_Problem statement:_ Across the entries below, count the lines that contain the word "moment" and reply with that number only.

********

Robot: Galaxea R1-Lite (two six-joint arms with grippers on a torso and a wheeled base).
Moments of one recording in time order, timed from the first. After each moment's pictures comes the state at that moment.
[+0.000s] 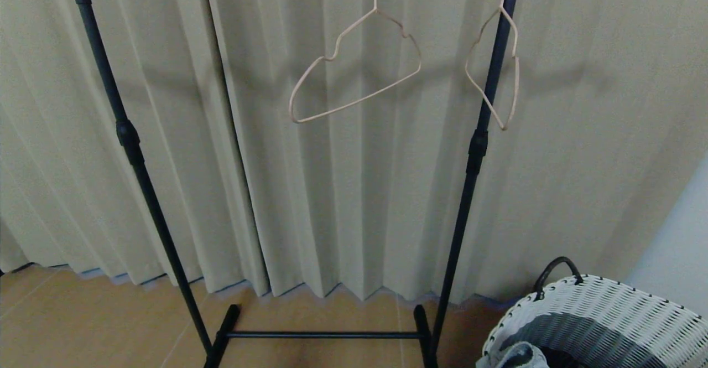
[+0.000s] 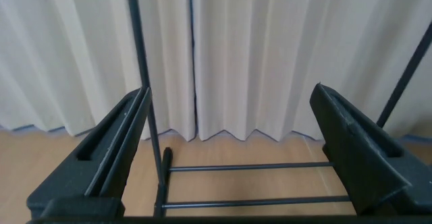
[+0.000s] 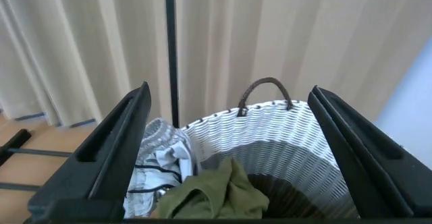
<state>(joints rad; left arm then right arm) 0.00 0.00 0.00 -0.03 -0.04 0.01 0.00 0.00 0.00 0.00 0.03 0.00</state>
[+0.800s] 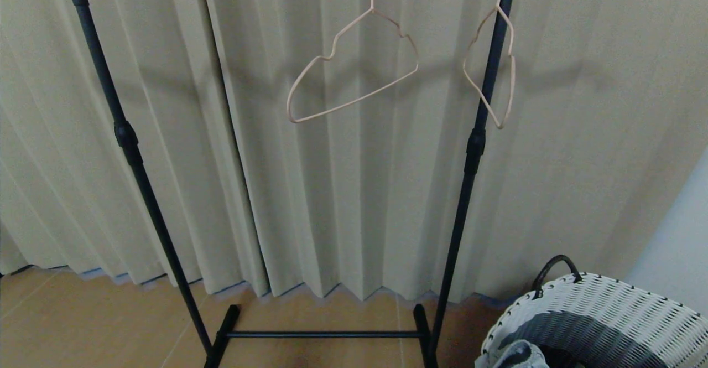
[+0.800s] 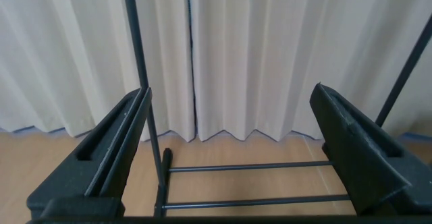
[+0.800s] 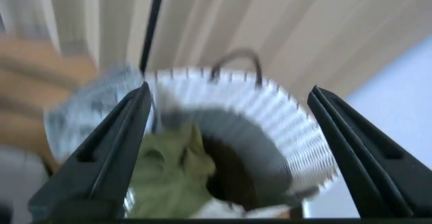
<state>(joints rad) 0.00 0.00 0.00 -0.03 -0.04 0.01 0.05 0.26 -0.18 0.18 -0.02 -0.35</state>
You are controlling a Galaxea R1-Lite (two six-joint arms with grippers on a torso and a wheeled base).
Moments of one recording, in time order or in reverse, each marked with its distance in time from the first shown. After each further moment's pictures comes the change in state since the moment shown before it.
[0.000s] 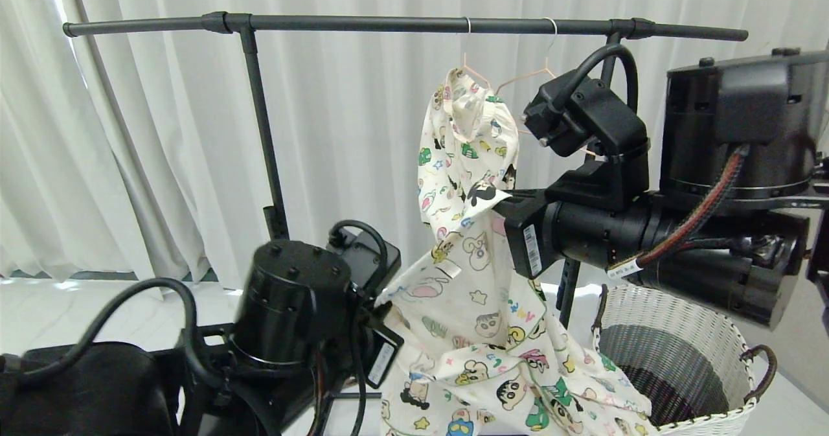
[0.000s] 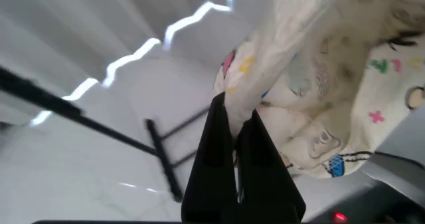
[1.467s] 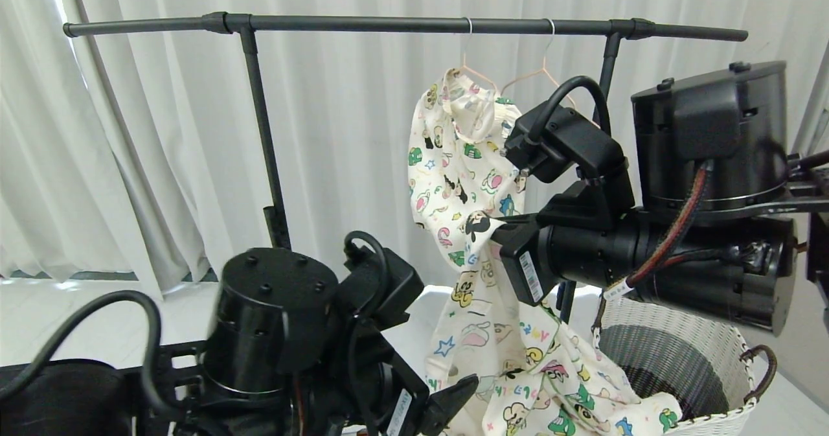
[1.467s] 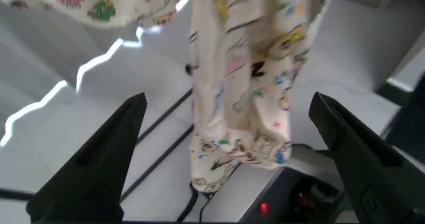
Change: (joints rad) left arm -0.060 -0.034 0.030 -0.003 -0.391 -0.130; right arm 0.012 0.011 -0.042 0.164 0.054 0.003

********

_Your solution:_ 2